### EXERCISE BRIEF
Nothing may be left out, so copy every entry exactly.
─── RECORD SET
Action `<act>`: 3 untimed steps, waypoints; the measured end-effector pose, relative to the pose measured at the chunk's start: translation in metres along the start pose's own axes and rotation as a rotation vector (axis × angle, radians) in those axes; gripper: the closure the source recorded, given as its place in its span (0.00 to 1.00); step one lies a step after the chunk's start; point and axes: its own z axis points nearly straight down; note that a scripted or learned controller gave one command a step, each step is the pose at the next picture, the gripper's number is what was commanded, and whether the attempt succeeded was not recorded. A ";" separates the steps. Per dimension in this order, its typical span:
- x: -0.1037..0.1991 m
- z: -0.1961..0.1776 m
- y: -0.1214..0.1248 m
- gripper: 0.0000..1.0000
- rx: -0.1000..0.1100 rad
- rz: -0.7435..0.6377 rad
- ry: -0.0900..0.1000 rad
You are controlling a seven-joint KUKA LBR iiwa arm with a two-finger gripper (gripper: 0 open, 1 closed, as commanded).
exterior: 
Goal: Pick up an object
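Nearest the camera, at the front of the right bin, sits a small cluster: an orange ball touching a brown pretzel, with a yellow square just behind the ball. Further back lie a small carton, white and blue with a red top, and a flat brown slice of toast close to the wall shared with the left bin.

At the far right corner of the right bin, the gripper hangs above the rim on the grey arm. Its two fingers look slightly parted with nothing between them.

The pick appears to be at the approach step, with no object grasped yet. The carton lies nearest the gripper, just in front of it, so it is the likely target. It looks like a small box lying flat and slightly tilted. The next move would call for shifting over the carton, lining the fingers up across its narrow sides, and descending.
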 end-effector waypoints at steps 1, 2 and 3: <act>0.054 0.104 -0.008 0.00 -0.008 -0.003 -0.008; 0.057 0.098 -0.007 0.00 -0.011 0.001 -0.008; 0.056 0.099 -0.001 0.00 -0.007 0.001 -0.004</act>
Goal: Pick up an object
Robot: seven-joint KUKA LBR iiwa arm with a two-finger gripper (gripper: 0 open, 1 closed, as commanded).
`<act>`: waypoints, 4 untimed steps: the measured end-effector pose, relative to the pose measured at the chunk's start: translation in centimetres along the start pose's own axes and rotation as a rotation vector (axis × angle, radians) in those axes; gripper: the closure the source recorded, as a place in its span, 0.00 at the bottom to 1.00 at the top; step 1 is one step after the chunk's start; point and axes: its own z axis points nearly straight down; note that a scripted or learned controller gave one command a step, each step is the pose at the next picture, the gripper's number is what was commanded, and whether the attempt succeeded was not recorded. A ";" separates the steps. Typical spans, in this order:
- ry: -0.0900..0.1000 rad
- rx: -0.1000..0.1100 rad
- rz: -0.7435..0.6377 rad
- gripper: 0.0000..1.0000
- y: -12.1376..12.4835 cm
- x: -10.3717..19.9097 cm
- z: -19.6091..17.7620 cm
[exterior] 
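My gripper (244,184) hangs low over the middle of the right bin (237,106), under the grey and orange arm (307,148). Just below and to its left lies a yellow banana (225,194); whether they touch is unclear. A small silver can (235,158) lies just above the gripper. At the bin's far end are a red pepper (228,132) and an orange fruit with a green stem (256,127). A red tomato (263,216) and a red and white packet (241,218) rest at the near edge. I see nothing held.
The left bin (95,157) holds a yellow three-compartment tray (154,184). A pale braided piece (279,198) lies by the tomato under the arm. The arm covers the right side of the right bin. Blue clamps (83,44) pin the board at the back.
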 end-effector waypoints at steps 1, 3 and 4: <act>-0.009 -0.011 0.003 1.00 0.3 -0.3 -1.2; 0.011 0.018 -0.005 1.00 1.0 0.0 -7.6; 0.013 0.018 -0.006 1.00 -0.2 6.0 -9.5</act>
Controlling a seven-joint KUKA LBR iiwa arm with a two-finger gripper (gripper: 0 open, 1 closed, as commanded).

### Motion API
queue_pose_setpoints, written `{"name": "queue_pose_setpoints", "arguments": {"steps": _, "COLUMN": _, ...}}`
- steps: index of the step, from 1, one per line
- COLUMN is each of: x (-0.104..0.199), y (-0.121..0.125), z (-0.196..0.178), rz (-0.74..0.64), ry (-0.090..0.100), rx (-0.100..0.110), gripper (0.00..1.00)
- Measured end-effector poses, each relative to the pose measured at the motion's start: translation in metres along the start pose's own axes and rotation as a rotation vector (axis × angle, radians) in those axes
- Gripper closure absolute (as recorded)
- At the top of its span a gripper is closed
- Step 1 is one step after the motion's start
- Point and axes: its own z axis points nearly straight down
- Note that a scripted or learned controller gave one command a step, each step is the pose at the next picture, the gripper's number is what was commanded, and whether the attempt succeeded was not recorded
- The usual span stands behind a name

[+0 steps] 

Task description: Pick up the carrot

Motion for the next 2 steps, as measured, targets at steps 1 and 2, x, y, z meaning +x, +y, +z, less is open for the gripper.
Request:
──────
### EXERCISE SOLUTION
Action `<act>`: 3 untimed steps, waypoints; the measured end-effector pose, relative to the pose measured at the chunk's start: translation in metres along the start pose's own axes and rotation as a rotation vector (axis × angle, radians) in those axes; gripper: the closure the source recorded, given as its place in its span (0.00 to 1.00); step one lies a step after the chunk's start; point and axes: its own z axis points nearly straight down; note that a scripted or learned controller gave one command a step, each step is the pose at the next picture, the gripper's number is what was commanded, and whether the attempt succeeded was not recorded. A ";" separates the steps. Per dimension in this order, its typical span:
- x: -0.1037..0.1991 m
- z: -0.1961..0.1776 m
- y: -0.1214..0.1248 m
- gripper: 0.0000..1.0000
- rx: -0.1000..0.1100 rad
- rz: -0.7435..0.6377 rad
- ry: -0.0900..0.1000 rad
You are controlling a seven-joint KUKA LBR iiwa arm with a two-finger gripper (gripper: 0 open, 1 closed, as commanded).
exterior: 
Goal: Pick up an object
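Nearest the camera, at the front of the right bin, sits a small cluster: an orange ball touching a brown pretzel, with a yellow square just behind the ball. Further back lie a small carton, white and blue with a red top, and a flat brown slice of toast close to the wall shared with the left bin.

At the far right corner of the right bin, the gripper hangs above the rim on the grey arm. Its two fingers look slightly parted with nothing between them.

The pick appears to be at the approach step, with no object grasped yet. The carton lies nearest the gripper, just in front of it, so it is the likely target. It looks like a small box lying flat and slightly tilted. The next move would call for shifting over the carton, lining the fingers up across its narrow sides, and descending.
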 end-effector waypoints at steps 1, 2 and 3: <act>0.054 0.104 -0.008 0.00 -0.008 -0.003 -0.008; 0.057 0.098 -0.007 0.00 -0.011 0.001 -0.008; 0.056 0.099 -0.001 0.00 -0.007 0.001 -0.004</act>
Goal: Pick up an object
Robot: seven-joint KUKA LBR iiwa arm with a two-finger gripper (gripper: 0 open, 1 closed, as commanded).
`<act>`: waypoints, 4 untimed steps: the measured end-effector pose, relative to the pose measured at the chunk's start: translation in centimetres along the start pose's own axes and rotation as a rotation vector (axis × angle, radians) in those axes; gripper: the closure the source recorded, as a place in its span, 0.00 at the bottom to 1.00 at the top; step 1 is one step after the chunk's start; point and axes: its own z axis points nearly straight down; note that a scripted or learned controller gave one command a step, each step is the pose at the next picture, the gripper's number is what was commanded, and whether the attempt succeeded was not recorded. A ";" separates the steps. Typical spans, in this order:
- ry: -0.0900..0.1000 rad
- rx: -0.1000..0.1100 rad
- rz: -0.7435..0.6377 rad
- gripper: 0.0000..1.0000
- y: -12.1376..12.4835 cm
- x: -10.3717..19.9097 cm
- z: -19.6091..17.7620 cm
[exterior] 
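My gripper (244,184) hangs low over the middle of the right bin (237,106), under the grey and orange arm (307,148). Just below and to its left lies a yellow banana (225,194); whether they touch is unclear. A small silver can (235,158) lies just above the gripper. At the bin's far end are a red pepper (228,132) and an orange fruit with a green stem (256,127). A red tomato (263,216) and a red and white packet (241,218) rest at the near edge. I see nothing held.
The left bin (95,157) holds a yellow three-compartment tray (154,184). A pale braided piece (279,198) lies by the tomato under the arm. The arm covers the right side of the right bin. Blue clamps (83,44) pin the board at the back.
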 end-effector waypoints at steps 1, 3 and 4: <act>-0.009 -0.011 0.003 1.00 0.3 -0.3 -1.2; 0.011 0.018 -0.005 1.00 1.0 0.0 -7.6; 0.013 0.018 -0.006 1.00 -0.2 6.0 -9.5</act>
Controlling a seven-joint KUKA LBR iiwa arm with a two-finger gripper (gripper: 0 open, 1 closed, as commanded).

### Motion API
queue_pose_setpoints, written `{"name": "queue_pose_setpoints", "arguments": {"steps": _, "COLUMN": _, ...}}`
- steps: index of the step, from 1, one per line
- COLUMN is each of: x (-0.104..0.199), y (-0.121..0.125), z (-0.196..0.178), rz (-0.74..0.64), ry (-0.090..0.100), rx (-0.100..0.110), gripper (0.00..1.00)
- Measured end-effector poses, each relative to the pose measured at the motion's start: translation in metres along the start pose's own axes and rotation as a rotation vector (axis × angle, radians) in those axes
- Gripper closure absolute (as recorded)
- At the top of its span a gripper is closed
- Step 1 is one step after the motion's start
- Point and axes: its own z axis points nearly straight down
- Note that a scripted or learned controller gave one command a step, each step is the pose at the next picture, the gripper's number is what was commanded, and whether the attempt succeeded was not recorded
- The usual span stands behind a name

[+0 steps] 

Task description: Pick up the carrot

Motion for the next 2 steps, as measured, targets at steps 1 and 2, x, y, z meaning +x, +y, +z, less is open for the gripper.
Request:

Now the answer is complete.